# DATA TO USE:
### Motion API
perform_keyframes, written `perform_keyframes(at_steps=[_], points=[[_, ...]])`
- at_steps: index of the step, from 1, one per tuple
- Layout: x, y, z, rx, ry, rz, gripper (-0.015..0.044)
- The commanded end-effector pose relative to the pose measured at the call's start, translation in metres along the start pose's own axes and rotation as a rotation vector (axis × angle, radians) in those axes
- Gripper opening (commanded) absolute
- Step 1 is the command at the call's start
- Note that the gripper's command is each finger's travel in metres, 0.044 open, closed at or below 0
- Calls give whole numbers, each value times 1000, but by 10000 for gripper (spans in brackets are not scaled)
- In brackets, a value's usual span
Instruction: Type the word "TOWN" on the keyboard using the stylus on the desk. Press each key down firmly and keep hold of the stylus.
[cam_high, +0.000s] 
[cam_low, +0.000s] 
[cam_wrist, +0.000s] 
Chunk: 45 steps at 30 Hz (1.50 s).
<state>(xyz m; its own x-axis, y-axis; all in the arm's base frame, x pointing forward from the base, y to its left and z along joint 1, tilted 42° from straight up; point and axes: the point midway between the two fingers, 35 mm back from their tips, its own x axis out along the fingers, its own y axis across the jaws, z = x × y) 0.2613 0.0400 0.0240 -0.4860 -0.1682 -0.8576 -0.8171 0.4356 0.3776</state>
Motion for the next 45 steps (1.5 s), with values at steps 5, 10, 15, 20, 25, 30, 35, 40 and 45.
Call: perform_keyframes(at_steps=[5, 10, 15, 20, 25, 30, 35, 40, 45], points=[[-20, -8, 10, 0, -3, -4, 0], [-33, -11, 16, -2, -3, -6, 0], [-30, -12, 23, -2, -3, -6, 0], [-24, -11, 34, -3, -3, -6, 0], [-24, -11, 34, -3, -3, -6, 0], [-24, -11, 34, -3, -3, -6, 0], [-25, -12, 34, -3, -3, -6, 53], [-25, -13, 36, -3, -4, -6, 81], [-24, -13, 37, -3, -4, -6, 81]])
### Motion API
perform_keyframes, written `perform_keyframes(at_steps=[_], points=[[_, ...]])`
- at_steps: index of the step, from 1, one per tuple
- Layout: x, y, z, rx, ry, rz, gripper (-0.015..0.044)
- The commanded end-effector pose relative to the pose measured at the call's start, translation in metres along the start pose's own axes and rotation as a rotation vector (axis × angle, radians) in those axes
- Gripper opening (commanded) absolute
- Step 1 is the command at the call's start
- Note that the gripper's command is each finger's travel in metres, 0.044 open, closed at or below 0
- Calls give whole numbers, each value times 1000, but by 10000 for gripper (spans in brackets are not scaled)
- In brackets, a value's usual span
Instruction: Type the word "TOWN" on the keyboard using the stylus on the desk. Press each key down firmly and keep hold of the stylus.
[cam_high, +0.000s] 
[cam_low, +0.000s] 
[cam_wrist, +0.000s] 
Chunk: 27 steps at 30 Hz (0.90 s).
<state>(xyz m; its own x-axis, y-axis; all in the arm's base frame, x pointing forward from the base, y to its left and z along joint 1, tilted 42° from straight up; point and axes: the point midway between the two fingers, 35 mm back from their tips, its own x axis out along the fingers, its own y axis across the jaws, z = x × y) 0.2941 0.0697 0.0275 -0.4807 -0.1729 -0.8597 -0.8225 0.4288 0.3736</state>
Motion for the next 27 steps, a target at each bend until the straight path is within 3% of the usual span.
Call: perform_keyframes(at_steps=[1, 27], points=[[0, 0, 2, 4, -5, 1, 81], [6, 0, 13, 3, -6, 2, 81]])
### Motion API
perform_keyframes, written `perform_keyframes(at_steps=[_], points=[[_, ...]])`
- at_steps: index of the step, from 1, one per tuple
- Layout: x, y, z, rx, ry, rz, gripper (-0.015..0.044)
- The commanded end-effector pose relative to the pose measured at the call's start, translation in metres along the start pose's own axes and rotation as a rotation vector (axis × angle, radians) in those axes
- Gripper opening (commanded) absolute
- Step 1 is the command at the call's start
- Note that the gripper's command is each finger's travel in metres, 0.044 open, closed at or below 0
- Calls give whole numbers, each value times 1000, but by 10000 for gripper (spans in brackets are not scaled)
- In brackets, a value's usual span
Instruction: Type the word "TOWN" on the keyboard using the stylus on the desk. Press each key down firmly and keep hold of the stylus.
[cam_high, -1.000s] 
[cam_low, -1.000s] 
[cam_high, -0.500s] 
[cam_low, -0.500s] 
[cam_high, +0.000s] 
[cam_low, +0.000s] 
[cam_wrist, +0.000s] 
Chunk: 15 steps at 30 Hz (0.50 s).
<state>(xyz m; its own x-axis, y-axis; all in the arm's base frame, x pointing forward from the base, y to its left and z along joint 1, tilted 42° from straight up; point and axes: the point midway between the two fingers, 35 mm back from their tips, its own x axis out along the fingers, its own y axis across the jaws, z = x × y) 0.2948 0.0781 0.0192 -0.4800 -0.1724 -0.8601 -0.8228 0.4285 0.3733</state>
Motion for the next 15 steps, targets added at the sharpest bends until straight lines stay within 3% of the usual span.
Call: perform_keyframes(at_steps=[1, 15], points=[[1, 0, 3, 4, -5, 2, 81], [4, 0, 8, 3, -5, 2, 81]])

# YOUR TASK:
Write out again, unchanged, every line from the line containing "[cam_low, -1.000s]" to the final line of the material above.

# TASK RESULT:
[cam_low, -1.000s] 
[cam_high, -0.500s] 
[cam_low, -0.500s] 
[cam_high, +0.000s] 
[cam_low, +0.000s] 
[cam_wrist, +0.000s] 
Chunk: 15 steps at 30 Hz (0.50 s).
<state>(xyz m; its own x-axis, y-axis; all in the arm's base frame, x pointing forward from the base, y to its left and z along joint 1, tilted 42° from straight up; point and axes: the point midway between the two fingers, 35 mm back from their tips, its own x axis out along the fingers, its own y axis across the jaws, z = x × y) 0.2948 0.0781 0.0192 -0.4800 -0.1724 -0.8601 -0.8228 0.4285 0.3733</state>
Motion for the next 15 steps, targets added at the sharpest bends until straight lines stay within 3% of the usual span.
Call: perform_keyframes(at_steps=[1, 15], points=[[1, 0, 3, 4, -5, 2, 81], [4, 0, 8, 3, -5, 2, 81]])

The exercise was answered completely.